▶ Your assignment
Write out every entry precisely as given, leaving the pictures out.
──────── Task material ────────
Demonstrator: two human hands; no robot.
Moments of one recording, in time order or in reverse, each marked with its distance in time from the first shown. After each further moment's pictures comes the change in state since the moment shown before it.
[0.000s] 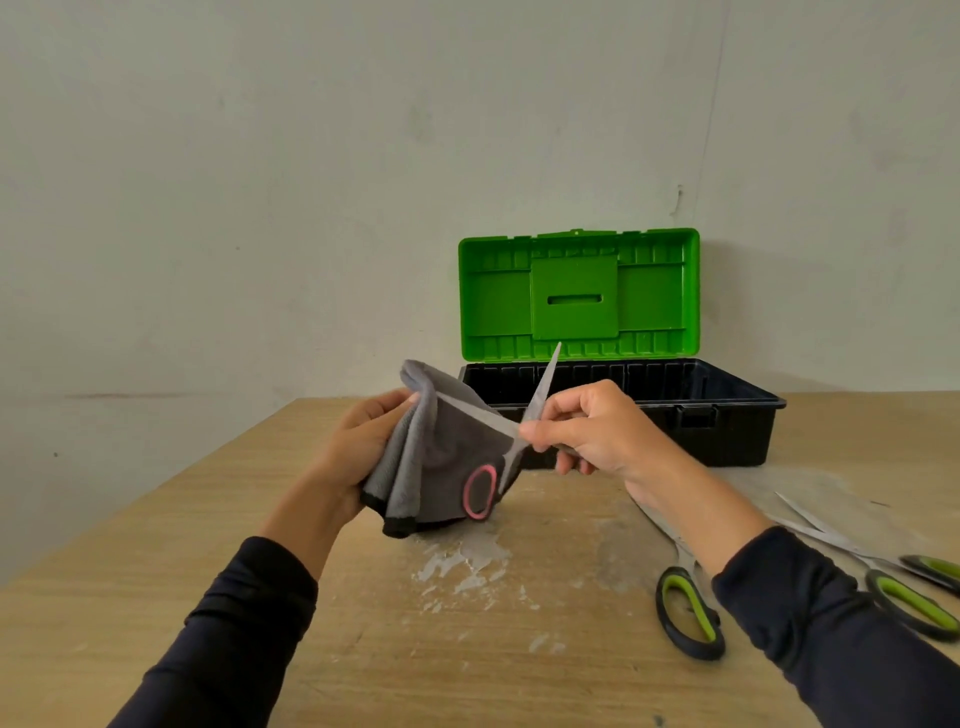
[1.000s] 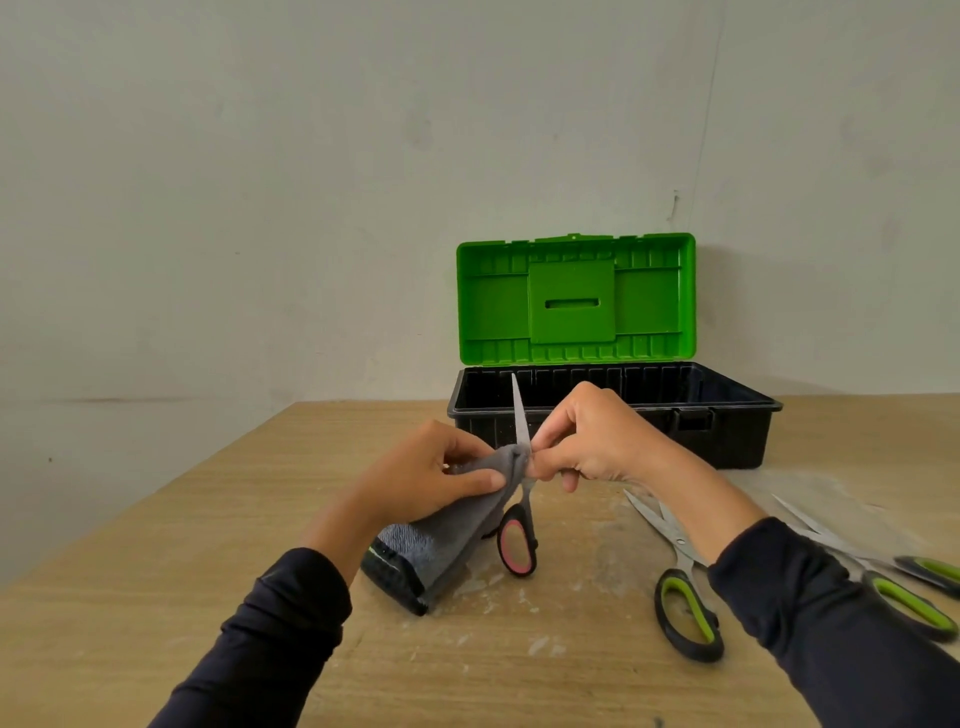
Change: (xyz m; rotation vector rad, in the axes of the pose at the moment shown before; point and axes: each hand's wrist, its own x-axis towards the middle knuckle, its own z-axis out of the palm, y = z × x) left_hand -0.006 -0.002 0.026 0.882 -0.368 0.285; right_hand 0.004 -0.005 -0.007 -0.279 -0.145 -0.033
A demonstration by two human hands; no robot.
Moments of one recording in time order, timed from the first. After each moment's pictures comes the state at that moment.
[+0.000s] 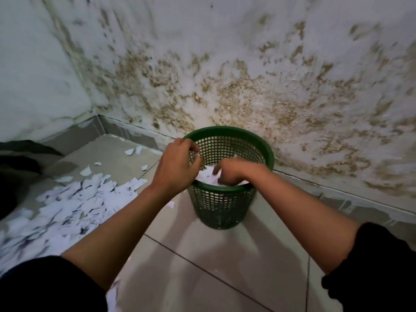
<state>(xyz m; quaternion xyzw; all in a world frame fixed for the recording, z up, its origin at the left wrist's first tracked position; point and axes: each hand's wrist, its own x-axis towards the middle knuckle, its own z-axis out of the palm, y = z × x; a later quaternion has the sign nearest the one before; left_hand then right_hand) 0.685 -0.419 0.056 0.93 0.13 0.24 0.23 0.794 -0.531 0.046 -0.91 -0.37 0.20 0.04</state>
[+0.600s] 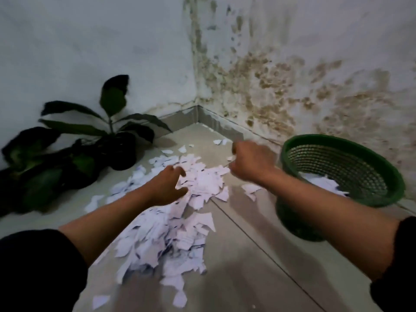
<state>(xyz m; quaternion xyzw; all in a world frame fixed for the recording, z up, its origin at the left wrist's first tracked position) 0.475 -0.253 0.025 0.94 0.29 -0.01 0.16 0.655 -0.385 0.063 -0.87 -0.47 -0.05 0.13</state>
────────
▶ Exercise result
Demonstrator: two human hands; no robot.
Moments of one recording, in time order or in reverse, each marked with its distance in time from the first shown. After each further moment's pictures comes the change in state since the moment shown before it.
[0.000s] 
[1.000s] 
Change: (xyz m; rotation vector rad, in the axes of the pose at the moment shown before; point and axes: each hand's wrist, its own x-axis towards the middle knuckle, its own z-axis out of the palm, y = z × x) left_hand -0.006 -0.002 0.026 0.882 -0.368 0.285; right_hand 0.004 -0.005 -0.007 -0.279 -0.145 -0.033
A demonstration by two human hands; no robot.
Moments of one recording in time order, timed from the first. After each moment's pictures comes the state at that moment.
[+0.000s] 
<state>(xyz m; quaternion xyzw; all in a world frame fixed for the recording, z up, its origin at the left wrist's first tracked position; point and axes: each hand's wrist, its own x-axis towards the middle knuckle, its own z-axis out of the palm, y = z × x; a later quaternion has the sign nearest the one before; left_hand then right_hand) 0.685 -0.419 0.056 0.93 0.13 0.24 0.23 0.794 -0.531 0.046 -0.91 -0.37 0.20 0.04</state>
[+0.600s] 
<state>(xyz m; quaternion xyzw; all in a world frame fixed for the recording, z up, its origin at the left wrist's first tracked position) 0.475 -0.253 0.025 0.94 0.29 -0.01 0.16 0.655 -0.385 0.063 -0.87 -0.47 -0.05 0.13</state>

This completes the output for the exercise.